▶ [YOUR OBJECTIVE] A single number is the expected answer: the count of lines in the listing that hold the word "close".

>>>>>

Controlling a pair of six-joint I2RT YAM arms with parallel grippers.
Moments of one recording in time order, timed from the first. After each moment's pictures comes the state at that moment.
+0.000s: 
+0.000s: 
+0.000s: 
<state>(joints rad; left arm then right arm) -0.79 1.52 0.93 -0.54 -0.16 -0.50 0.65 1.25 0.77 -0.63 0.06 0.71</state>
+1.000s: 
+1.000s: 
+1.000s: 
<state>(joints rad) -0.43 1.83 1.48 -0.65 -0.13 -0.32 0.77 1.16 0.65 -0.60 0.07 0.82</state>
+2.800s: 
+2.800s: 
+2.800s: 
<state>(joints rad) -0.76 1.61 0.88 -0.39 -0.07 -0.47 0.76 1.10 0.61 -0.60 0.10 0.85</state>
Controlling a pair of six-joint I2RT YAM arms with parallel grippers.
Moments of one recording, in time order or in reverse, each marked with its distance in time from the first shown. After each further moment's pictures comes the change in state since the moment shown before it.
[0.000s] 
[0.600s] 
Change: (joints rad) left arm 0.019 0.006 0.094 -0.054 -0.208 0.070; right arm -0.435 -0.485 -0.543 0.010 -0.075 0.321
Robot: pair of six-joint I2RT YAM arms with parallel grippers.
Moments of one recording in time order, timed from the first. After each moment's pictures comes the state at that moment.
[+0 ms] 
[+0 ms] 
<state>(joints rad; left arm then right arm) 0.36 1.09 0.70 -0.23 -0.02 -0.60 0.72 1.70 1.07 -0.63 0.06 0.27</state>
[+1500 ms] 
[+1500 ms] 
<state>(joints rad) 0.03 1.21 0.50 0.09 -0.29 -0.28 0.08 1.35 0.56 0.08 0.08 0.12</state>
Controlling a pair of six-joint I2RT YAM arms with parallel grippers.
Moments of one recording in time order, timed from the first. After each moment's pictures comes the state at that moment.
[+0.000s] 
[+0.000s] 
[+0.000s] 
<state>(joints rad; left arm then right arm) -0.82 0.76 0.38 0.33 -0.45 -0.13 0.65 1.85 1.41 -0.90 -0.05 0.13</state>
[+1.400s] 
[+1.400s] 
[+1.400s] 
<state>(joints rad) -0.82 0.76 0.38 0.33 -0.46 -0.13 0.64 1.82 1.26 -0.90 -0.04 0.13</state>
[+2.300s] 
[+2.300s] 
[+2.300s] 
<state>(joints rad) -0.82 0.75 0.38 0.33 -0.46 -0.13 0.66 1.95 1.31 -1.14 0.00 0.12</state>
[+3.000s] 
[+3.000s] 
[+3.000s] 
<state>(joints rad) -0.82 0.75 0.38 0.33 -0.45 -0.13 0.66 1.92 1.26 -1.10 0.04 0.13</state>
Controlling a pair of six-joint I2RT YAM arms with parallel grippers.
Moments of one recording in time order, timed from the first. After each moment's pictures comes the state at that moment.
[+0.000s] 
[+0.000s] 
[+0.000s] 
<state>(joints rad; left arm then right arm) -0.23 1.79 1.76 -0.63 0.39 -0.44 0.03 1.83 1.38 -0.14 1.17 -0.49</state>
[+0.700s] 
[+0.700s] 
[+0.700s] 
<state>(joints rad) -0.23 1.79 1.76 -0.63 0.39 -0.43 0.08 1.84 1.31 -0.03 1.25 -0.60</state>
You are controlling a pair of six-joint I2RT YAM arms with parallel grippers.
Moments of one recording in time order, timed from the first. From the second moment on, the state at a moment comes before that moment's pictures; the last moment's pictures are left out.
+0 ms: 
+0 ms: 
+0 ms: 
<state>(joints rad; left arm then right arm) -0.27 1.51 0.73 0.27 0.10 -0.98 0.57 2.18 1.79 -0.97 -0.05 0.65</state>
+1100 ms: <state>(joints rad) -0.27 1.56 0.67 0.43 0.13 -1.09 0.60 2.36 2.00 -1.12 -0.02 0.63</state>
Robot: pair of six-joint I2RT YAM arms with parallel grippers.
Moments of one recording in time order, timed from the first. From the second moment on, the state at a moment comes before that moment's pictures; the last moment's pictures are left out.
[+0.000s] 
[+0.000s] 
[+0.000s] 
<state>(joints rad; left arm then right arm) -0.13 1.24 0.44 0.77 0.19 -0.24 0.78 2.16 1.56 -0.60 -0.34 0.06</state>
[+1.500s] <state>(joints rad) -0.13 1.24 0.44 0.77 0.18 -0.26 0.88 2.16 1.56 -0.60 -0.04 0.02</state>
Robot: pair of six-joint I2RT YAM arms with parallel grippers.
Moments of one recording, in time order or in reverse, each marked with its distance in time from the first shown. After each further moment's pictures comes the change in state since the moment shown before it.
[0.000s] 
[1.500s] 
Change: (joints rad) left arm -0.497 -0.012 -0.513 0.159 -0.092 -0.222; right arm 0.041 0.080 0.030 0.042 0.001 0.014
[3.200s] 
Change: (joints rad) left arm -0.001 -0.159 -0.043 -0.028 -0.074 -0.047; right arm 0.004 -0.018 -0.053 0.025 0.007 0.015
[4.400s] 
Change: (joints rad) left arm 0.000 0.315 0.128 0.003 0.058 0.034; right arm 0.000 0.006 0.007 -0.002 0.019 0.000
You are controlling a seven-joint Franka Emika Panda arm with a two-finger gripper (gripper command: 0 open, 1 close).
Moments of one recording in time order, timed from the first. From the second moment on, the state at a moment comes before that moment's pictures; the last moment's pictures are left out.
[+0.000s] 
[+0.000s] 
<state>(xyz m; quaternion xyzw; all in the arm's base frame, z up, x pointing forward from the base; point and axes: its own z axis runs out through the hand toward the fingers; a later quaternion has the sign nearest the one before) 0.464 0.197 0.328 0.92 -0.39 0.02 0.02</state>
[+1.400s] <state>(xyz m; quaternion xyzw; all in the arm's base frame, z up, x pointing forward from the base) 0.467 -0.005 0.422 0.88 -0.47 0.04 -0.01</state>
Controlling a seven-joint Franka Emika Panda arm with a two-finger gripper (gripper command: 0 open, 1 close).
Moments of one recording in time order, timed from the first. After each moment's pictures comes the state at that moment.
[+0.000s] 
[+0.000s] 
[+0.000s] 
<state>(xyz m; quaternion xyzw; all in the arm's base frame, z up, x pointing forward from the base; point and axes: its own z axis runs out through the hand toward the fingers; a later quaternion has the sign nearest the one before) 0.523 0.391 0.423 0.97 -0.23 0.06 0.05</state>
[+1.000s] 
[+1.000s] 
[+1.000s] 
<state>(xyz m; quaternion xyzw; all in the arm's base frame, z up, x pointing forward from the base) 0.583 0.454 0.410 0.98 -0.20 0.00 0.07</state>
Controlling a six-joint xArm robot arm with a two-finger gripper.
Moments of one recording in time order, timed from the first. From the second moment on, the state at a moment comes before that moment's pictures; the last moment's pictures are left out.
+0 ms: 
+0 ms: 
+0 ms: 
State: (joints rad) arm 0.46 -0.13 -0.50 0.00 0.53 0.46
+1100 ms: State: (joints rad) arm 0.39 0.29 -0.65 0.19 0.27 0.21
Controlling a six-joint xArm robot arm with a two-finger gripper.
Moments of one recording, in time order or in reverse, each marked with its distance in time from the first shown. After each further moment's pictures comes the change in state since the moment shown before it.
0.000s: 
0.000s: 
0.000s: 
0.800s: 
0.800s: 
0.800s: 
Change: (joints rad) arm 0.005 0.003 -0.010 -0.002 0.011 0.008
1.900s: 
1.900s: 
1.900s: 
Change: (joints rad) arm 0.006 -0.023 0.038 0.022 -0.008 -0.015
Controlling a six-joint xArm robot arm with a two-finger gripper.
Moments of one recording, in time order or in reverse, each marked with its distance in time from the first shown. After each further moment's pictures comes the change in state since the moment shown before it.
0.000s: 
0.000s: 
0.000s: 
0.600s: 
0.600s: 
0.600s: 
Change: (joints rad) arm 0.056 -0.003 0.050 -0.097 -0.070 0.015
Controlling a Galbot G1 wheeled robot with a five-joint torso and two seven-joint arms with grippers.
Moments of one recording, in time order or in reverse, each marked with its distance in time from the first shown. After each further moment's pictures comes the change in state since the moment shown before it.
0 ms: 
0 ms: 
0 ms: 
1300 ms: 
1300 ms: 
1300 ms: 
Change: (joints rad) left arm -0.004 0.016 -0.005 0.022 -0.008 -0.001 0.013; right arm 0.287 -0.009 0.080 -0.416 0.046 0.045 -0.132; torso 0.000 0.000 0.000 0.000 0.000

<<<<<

▶ [WRITTEN ANSWER] 2